As earlier noted, our cable business produces cables for power lines, buildings etc. We do all the low voltage cables, however we do not do medium and high voltage cables. We would never go into high voltage cables because it’s a different market, it takes a lot of RND, you’ve got to be on the cutting edge, if you get something wrong, it takes a lot of expertise and costs to correct it and also our market is too small and we can never justify the amount of capital and the amount of RND to run a business like that here in Kenya. So, in such a case we do partnerships with the big boys in the world – the global leaders who do this. However, on the other side of things, Africa often pays above the odds, because it lacks the confidence to do things i.e. we were going to build a 100 megawatt thermal power station in Cairo running on heavy fuel – diesel. We were getting the engines from Germany which is the biggest part of the cost and when we put the total of the whole project cost it was coming to 1.4 million dollars per megawatt. But I knew that in India they would be doing between 600,000 and 800,000 dollars per megawatt. And the question was, why such a big difference? What the Indians did was, they would go to Germany and tell them all they needed were the engine and give them options of where else they can buy them like in Korea or somewhere else, so they are given a reasonably good price. We Africans don’t have the confidence and most of the time those who fund the projects are not African banks. Since our financiers are strict, we do a lot of subcontracting to international EPCs and add our margins on top of their margins and if you look at this cycle and how it works it becomes huge.
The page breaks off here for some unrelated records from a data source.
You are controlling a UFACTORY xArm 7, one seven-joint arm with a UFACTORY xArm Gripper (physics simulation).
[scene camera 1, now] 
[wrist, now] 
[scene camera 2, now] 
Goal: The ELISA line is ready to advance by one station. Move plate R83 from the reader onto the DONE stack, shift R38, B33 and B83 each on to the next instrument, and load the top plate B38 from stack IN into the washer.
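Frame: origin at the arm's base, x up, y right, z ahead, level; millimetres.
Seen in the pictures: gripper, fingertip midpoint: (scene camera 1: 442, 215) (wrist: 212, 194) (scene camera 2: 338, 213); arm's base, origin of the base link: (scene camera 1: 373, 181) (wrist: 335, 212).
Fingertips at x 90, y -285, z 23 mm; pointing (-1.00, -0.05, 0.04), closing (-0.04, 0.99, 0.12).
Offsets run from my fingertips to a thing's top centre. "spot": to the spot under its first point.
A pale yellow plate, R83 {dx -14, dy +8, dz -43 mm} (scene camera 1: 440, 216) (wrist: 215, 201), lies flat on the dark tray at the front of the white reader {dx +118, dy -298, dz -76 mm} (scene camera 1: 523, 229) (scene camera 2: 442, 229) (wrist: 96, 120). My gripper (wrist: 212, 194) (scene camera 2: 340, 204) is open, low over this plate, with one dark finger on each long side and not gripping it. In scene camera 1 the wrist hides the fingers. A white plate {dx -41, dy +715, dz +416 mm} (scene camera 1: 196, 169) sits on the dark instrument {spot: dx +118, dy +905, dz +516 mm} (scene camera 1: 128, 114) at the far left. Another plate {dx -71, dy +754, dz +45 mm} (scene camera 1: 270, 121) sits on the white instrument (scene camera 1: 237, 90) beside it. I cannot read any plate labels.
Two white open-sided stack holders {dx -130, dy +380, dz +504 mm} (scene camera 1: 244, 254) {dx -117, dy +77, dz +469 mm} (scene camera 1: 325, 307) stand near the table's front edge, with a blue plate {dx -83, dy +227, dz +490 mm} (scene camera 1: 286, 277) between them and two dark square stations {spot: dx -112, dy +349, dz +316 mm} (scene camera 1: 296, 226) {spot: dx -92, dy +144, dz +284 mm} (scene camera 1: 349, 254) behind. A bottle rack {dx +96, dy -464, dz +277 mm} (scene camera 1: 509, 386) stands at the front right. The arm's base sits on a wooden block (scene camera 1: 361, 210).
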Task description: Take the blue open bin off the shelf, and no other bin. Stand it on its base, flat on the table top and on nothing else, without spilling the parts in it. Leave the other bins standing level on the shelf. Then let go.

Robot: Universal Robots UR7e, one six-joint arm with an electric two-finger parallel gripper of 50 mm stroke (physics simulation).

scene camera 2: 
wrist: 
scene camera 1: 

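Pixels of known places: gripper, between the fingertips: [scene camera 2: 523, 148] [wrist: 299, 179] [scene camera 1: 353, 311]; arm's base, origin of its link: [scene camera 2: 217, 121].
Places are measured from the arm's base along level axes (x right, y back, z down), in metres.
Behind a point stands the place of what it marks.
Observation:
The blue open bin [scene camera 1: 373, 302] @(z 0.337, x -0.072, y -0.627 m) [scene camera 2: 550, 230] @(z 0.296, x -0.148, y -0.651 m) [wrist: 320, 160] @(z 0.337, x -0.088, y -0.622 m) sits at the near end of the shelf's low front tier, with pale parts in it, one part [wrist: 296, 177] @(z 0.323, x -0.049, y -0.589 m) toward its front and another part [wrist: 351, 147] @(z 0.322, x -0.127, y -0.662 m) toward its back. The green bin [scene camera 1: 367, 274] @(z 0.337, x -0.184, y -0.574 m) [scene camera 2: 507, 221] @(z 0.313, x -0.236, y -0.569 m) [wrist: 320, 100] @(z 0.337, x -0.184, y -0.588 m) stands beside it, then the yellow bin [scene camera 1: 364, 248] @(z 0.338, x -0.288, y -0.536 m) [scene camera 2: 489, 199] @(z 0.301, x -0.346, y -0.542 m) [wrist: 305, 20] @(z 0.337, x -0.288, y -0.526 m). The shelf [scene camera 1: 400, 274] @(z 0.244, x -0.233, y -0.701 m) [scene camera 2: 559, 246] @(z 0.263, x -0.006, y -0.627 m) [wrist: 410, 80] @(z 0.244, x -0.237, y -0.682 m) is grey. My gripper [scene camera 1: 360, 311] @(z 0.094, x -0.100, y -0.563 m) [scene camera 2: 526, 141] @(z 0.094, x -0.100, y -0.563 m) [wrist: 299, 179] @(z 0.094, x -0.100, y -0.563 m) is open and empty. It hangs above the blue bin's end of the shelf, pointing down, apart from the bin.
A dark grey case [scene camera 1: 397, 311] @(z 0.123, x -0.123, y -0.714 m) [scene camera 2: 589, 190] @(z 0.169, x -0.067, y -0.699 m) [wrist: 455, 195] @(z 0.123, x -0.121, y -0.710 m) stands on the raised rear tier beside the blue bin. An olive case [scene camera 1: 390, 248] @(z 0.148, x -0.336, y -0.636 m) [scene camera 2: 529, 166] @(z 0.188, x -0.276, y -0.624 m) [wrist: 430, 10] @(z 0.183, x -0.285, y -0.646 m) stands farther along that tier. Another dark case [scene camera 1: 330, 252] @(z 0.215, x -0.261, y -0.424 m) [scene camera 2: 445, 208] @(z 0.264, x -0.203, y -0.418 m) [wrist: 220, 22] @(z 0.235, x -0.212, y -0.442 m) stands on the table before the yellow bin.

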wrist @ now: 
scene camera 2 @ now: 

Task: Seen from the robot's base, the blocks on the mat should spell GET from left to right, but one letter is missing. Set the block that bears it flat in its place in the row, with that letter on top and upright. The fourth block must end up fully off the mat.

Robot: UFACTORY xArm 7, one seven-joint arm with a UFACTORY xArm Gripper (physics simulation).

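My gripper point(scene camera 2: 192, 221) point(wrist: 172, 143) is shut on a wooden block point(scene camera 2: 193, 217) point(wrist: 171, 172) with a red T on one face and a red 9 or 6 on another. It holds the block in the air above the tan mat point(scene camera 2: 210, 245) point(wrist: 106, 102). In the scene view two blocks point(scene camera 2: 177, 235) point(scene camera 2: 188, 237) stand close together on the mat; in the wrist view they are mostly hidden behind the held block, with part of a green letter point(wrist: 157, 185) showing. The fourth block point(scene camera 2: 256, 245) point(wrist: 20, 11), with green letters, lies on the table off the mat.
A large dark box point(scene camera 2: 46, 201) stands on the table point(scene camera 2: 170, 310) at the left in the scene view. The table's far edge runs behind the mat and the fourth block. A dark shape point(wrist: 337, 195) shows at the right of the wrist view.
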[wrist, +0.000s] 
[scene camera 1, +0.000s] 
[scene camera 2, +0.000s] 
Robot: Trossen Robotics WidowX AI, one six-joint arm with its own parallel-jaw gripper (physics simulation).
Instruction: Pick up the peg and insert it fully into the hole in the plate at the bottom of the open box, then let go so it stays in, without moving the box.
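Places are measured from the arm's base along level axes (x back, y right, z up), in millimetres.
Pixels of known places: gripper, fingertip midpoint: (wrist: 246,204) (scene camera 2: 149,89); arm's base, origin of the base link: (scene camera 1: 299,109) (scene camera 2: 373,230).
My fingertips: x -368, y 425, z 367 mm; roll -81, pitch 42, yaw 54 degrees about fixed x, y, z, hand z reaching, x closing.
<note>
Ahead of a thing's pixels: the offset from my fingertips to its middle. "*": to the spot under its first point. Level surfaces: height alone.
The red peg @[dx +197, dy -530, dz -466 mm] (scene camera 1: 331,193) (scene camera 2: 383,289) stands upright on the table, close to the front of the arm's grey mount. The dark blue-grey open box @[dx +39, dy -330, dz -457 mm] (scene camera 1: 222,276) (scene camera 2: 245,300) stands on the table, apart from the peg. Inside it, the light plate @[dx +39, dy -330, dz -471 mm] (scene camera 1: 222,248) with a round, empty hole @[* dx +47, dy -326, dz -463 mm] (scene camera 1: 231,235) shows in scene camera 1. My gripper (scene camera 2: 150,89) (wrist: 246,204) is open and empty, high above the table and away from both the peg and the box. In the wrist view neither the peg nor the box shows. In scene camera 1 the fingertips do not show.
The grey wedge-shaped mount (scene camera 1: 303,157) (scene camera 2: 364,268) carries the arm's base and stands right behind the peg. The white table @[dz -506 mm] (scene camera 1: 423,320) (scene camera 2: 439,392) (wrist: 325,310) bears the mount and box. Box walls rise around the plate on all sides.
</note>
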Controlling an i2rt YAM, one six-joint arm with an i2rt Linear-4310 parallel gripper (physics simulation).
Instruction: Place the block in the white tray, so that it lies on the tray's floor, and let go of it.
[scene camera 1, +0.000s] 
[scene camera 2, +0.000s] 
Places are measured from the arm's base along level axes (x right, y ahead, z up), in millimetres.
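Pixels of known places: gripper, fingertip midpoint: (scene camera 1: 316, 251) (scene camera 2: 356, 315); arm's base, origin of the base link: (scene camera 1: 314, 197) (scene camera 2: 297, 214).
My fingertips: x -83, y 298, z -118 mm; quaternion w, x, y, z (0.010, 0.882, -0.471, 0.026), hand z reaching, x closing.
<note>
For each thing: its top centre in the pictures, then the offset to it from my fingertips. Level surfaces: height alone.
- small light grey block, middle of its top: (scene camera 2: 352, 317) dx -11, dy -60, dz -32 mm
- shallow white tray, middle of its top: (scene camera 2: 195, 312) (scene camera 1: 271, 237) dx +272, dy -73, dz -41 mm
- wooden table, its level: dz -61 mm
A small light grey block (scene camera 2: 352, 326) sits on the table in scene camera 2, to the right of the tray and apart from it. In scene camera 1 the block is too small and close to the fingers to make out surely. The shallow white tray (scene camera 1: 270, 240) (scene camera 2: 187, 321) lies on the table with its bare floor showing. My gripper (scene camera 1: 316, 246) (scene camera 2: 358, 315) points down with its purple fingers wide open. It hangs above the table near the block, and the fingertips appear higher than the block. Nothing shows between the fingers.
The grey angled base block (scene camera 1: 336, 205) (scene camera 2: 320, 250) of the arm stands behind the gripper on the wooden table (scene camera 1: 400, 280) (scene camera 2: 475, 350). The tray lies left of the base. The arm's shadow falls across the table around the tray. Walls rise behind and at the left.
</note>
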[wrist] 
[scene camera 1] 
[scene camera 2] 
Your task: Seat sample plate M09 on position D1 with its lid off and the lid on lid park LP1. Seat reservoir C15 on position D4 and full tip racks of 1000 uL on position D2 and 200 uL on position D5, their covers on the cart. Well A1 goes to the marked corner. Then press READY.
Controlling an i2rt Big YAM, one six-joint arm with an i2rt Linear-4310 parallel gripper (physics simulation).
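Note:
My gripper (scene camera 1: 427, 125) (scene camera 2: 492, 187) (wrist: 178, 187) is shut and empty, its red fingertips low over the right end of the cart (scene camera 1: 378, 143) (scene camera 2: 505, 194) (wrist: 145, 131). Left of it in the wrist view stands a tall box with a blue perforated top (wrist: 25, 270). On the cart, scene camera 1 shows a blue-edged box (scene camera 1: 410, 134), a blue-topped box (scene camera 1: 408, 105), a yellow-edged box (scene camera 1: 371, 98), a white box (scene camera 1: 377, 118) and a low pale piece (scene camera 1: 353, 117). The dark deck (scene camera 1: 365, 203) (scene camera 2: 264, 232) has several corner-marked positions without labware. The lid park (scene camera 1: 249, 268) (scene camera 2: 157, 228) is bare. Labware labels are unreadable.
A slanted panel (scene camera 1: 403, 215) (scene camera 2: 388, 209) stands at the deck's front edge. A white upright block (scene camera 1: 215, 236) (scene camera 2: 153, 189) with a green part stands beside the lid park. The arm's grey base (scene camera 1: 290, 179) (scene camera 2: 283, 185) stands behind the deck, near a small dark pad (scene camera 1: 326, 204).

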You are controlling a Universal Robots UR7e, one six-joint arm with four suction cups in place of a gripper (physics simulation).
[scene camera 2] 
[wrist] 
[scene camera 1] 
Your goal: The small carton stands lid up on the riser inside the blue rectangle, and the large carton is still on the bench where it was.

Fortunately, in Africa, the demand is so high, the margins are so thick, so it will always correct itself all the time, but if you are in the business of making money, then you really have to be clear where you really have the confidence and if you have to do it yourself.

What advice would you give to the American investors who are looking to invest in the Kenyan economy?

If you can’t understand what the business does in 5 minutes probably you shouldn’t invest in it, because all African businesses are simple and it has been proven time after time. The reason why Dangote is now the richest African is because he is running a simple business. Generally, this is a very important rule.

The second rule is, as exciting as a business looks and exciting as your idea looks, it will fail if you don’t have the execution behind it. Africa is all about execution and very rarely about the idea. You need to understand if you really have a team, a company that can execute on your idea.

Recently you were interviewed on BBC. You are probably the most prominent young entrepreneur in Africa. What leadership attributes would you say have allowed you to succeed, or what advice would you give to other young professionals who aspire to have the same level of success you have enjoyed?

I’ve always believed that you really have do something that you are passionate about because in the end if you are not passionate about it, then you can never be good at it. And generally be honest with yourself and enjoy what you do by having fun doing it. It should not just be about making money.

Patience is very important. The world is moving so fast that a lot of people get very impatient expecting things to happen immediately. If you look at the big American companies most of them were not built as quickly as the African companies have been built. There will always be bumps along the road. Things will not always work out as you are predicting so you ought to have the patience to be resilient and take it through and have a long-term view.

Also try to do something that you can look back on and see what you have achieved. The exciting thing that is happening now is that if you look at the Kenyan entrepreneurs, they are real entrepreneurs with real businesses For example, James Mwangi with Equity Bank; it’s an amazing success story. It’s hard not to look back and admire something like that.

At times we forget about looking to the future; we become too quick to look for shortcuts and how to get there. All in all take your time, you need to be resilient and do something that you can look back on without having to go through the shortcuts.